(Task to complete) Every entry has to be restated word for word.

[Dataset entries]
- - -

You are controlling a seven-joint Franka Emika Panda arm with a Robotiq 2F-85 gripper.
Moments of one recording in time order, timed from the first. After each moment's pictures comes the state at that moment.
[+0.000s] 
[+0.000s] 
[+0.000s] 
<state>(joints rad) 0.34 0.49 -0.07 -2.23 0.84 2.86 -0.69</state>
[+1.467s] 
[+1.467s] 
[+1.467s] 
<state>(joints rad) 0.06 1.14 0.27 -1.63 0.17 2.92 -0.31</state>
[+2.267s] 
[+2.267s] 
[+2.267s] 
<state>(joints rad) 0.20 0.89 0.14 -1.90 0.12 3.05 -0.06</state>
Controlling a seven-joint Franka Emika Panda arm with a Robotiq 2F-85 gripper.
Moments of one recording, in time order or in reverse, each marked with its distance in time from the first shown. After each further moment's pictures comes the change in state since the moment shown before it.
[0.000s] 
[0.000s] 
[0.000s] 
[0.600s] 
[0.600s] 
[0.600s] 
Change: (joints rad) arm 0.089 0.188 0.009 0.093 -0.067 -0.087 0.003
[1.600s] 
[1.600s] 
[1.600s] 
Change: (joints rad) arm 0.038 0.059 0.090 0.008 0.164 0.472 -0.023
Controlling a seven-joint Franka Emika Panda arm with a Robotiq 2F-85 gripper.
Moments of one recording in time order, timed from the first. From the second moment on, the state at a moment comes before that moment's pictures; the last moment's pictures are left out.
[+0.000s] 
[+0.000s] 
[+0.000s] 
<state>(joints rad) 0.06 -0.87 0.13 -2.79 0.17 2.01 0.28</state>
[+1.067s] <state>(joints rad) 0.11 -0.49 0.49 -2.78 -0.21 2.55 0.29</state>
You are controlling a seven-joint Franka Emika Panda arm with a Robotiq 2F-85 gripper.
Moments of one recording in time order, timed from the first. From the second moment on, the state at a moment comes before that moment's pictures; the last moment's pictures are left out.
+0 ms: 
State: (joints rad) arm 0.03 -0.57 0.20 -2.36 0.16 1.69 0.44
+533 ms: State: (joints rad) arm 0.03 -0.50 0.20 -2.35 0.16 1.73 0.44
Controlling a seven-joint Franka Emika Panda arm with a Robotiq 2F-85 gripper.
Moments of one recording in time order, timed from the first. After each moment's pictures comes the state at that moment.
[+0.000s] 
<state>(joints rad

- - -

(Task result)
You are controlling a seven-joint Franka Emika Panda arm with a Robotiq 2F-85 gripper.
Moments of one recording in time order, timed from the first. After each moment's pictures comes the state at that moment.
[+0.000s] 
[+0.000s] 
[+0.000s] 
<state>(joints rad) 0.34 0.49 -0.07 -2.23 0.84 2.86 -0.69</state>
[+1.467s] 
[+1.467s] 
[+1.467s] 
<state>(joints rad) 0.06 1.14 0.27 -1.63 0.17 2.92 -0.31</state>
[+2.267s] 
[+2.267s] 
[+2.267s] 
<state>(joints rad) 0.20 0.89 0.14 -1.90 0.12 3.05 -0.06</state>
Controlling a seven-joint Franka Emika Panda arm with a Robotiq 2F-85 gripper.
Moments of one recording, in time order or in reverse, each marked with its distance in time from the first shown. After each further moment's pictures comes the change in state since the moment shown before it.
[0.000s] 
[0.000s] 
[0.000s] 
[0.600s] 
[0.600s] 
[0.600s] 
Change: (joints rad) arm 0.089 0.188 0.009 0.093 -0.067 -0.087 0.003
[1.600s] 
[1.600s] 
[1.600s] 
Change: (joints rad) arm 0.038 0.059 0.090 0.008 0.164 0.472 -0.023
Controlling a seven-joint Franka Emika Panda arm with a Robotiq 2F-85 gripper.
Moments of one recording in time order, timed from the first. From the second moment on, the state at a moment comes before that moment's pictures; the last moment's pictures are left out.
[+0.000s] 
[+0.000s] 
[+0.000s] 
<state>(joints rad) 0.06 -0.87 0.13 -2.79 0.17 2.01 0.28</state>
[+1.067s] <state>(joints rad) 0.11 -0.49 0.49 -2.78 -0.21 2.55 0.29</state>
You are controlling a seven-joint Franka Emika Panda arm with a Robotiq 2F-85 gripper.
Moments of one recording in time order, timed from the first. From the second moment on, the state at a moment comes before that moment's pictures; the last moment's pictures are left out.
+0 ms: 
State: (joints rad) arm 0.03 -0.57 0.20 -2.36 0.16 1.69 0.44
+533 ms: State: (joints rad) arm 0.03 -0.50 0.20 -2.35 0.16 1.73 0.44
Controlling a seven-joint Franka Emika Panda arm with a Robotiq 2F-85 gripper.
Moments of one recording in time order, timed from the first. After each moment's pictures comes the state at that moment.
[+0.000s] 
<state>(joints rad

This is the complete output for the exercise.